Material to process =>

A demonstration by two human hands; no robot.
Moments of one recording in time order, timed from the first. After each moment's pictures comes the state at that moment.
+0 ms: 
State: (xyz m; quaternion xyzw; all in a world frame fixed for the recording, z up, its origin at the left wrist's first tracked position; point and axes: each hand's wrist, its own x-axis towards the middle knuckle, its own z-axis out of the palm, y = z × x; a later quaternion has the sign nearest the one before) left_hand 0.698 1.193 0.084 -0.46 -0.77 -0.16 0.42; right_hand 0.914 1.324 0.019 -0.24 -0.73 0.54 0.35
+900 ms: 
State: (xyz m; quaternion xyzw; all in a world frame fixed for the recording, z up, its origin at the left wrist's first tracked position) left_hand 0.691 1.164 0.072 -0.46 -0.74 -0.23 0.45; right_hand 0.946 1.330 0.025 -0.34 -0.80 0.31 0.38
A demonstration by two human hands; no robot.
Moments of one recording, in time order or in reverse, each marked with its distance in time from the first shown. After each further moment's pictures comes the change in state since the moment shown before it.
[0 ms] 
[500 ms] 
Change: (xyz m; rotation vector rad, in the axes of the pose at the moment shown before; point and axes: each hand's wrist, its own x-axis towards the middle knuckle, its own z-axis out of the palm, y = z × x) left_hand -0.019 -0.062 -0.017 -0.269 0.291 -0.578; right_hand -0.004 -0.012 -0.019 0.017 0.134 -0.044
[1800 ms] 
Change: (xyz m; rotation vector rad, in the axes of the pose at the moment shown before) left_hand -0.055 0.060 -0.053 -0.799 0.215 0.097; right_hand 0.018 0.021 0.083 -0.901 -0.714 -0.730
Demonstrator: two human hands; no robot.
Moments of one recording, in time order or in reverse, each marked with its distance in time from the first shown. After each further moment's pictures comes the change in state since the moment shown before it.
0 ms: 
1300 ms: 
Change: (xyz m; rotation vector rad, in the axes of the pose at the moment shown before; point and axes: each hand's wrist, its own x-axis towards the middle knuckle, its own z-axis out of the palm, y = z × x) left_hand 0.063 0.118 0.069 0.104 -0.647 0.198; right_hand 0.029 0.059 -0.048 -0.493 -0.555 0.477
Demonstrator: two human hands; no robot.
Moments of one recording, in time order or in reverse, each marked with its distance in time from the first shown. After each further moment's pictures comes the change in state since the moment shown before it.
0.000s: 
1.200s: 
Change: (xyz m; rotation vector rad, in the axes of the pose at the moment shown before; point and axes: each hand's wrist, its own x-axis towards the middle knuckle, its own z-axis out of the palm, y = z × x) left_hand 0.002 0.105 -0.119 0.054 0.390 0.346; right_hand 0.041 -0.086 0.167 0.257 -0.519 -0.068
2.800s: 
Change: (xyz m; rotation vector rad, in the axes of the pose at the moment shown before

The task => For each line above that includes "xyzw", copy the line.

Written reply =>
State: (xyz m; quaternion xyzw; all in a world frame fixed for the recording, z up, its origin at the left wrist's first tracked position; point and axes: each hand's wrist, its own x-axis towards the middle knuckle, its own z-axis out of the palm, y = z × x; a later quaternion has the sign nearest the one before) left_hand 0.698 1.193 0.084 -0.46 -0.77 -0.16 0.42; right_hand 0.914 1.324 0.019 -0.24 -0.73 0.54 0.35
State: (xyz m; quaternion xyzw; all in a world frame fixed for the recording, z up, its origin at the left wrist's first tracked position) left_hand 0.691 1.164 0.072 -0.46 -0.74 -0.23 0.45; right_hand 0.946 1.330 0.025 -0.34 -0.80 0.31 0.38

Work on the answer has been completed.